**Exercise aim:** Give back every record exactly, images excluded.

**Data under study:**
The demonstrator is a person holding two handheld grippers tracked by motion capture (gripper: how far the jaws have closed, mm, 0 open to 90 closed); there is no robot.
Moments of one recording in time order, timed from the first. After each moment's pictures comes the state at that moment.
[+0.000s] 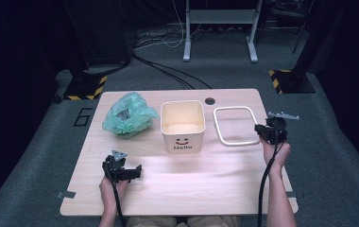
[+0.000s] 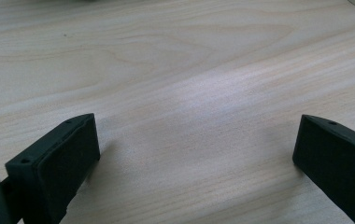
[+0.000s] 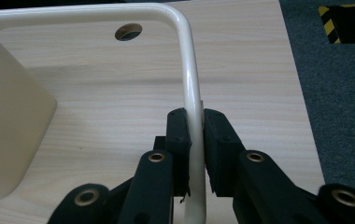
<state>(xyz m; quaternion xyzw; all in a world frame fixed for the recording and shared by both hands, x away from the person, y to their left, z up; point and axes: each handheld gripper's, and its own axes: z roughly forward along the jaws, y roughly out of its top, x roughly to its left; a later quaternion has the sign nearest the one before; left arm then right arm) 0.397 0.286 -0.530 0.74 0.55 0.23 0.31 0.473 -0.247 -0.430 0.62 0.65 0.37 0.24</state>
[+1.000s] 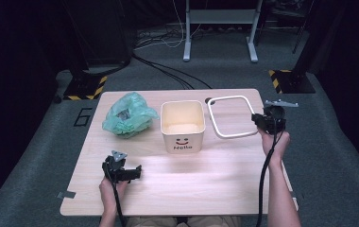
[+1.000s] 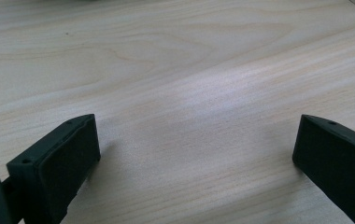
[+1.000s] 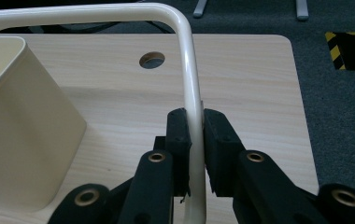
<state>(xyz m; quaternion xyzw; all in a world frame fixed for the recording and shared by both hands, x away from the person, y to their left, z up) 0.395 0.286 -0.530 0.74 0.56 0.23 0.31 0.480 -0.231 -0.385 0.59 0.67 0.39 0.25</state>
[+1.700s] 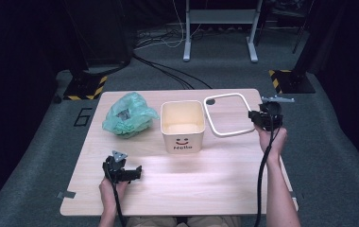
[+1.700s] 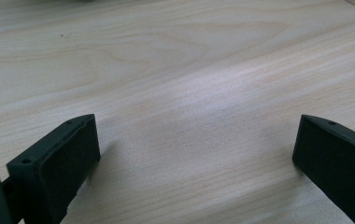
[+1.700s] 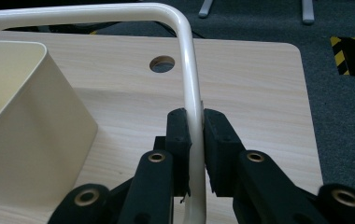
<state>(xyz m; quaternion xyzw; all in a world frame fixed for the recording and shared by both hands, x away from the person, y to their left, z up) 0.394 0.285 -0.530 0.74 0.55 0.23 0.31 0.483 -0.217 -0.372 0.58 0.68 0.38 0.25</state>
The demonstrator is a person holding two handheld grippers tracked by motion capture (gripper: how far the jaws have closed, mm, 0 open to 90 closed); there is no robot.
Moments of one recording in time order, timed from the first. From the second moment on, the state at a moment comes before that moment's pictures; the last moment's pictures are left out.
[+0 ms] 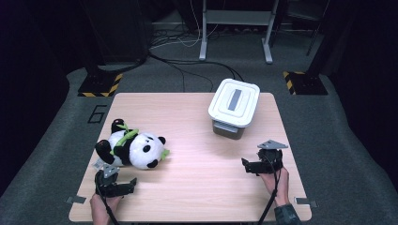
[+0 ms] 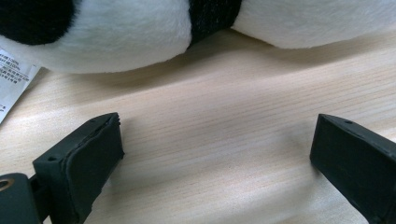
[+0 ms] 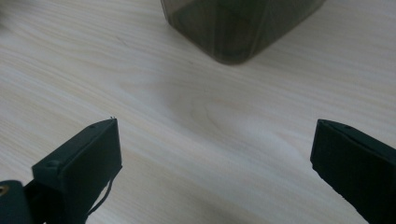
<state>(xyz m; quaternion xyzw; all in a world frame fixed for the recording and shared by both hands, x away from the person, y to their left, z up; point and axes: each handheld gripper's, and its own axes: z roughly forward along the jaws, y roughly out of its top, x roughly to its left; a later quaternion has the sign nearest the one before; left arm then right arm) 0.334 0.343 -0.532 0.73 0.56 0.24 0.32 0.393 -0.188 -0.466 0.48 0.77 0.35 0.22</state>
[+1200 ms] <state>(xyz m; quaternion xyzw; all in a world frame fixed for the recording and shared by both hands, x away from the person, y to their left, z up) 0.334 0.343 -0.532 0.73 0.56 0.24 0.32 0.496 -0.137 -0.377 0.47 0.77 0.36 0.24</state>
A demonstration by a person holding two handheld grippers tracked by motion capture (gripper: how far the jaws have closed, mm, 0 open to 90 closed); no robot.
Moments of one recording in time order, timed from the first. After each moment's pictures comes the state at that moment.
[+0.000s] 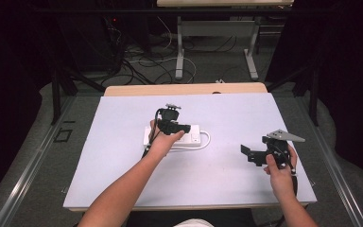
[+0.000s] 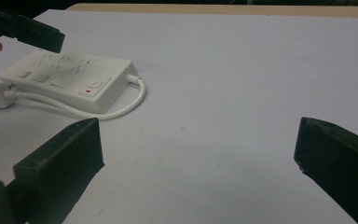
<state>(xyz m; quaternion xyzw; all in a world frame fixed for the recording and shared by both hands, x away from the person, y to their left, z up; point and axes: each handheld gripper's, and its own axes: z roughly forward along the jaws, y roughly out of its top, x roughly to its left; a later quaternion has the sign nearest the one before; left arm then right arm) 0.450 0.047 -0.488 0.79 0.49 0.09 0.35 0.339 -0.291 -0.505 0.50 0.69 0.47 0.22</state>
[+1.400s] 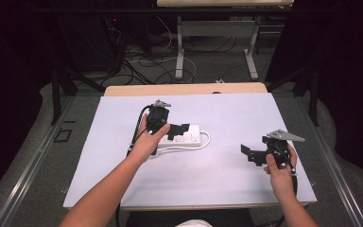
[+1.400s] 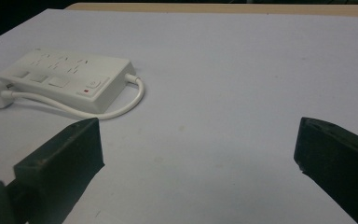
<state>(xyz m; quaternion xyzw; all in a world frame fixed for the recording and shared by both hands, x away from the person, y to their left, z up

**Task result:**
The demonstrator is a person holding two handheld grippers tracked by motion capture (gripper: how far the jaws have closed, mm, 0 open to 90 closed); there is no robot.
Moments of one recording in time order, timed from the first. After each moment's pictures comes the state at that moment.
[+0.000s] 
[+0.000s] 
[+0.000s] 
<state>(xyz m; quaternion xyzw; all in a world frame fixed for the recording and shared by both hands, x away from the person, y to their left, z up; point and axes: each handheld gripper's, and its own axes: z roughly forward along the jaws, y roughly out of its top, x roughly to its left; a later quaternion has the sign nearest the one before; left arm then right arm) 0.397 0.286 -0.530 0.74 0.55 0.23 0.31 0.473 -0.247 -0.430 0.62 0.65 0.37 0.24</state>
[+1.000s] 
[+1.000s] 
[+1.000s] 
<state>(xyz m; quaternion xyzw; all in a world frame fixed for the recording and shared by both hands, x away from the person, y to their left, z up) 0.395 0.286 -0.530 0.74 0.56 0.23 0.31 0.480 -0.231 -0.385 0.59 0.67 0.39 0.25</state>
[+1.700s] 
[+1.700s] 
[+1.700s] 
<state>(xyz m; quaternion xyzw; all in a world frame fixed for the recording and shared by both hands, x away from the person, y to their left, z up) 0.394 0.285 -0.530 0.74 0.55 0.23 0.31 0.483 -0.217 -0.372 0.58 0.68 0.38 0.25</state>
The demonstrator is a person holding two handheld grippers tracked by motion capture (gripper: how far the jaws have closed, mm, 0 open to 90 closed); there is no robot.
Moments of one recording in time order, timed from the first. From the second moment on, the state at a moment comes before that moment's pictures; the last moment's pictures are left out.
[+0 ms] 
[+0 ms] 
[+0 ms] 
<state>(xyz m; quaternion xyzw; all in a world frame fixed for the recording and shared by both hands, x away from the person, y to their left, z up; point and axes: each handheld gripper's, and its own axes: z roughly forward along the jaws, y roughly out of its top, x roughly to its left; a later quaternion has the sign nearest the one before; left arm then right arm) 0.334 0.343 -0.532 0.73 0.56 0.24 0.32 0.393 -0.188 -0.466 0.48 0.77 0.35 0.22</state>
[+1200 ms] <state>(xyz m; quaternion xyzw; all in a world frame fixed for the recording and shared by both hands, x away from the person, y to their left, z up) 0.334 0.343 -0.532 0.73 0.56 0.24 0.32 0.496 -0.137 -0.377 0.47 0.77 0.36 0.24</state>
A demonstration by a person holding two handheld grippers tracked by motion capture (gripper: how far the jaws have closed, mm, 0 open to 90 closed); no robot.
Moments of one recording in time order, timed from the first. After each moment's pictures comes the state at that moment.
[+0.000s] 
[+0.000s] 
<state>(xyz m; quaternion xyzw; all in a world frame fixed for the recording and shared by both hands, x away from the person, y to their left, z up; point and axes: each handheld gripper's, and its own axes: z roughly forward along the jaws, y roughly out of its top, x roughly to its left; a later quaternion has the sign nearest the one before; left arm then right arm) 0.450 0.047 -0.488 0.79 0.49 0.09 0.35 0.339 -0.291 -0.505 0.50 0.69 0.47 0.22</state>
[+1.400s] 
[+1.400s] 
<state>(xyz m; quaternion xyzw; all in a world frame fixed for the recording and shared by both hands, x away from the person, y to their left, z up

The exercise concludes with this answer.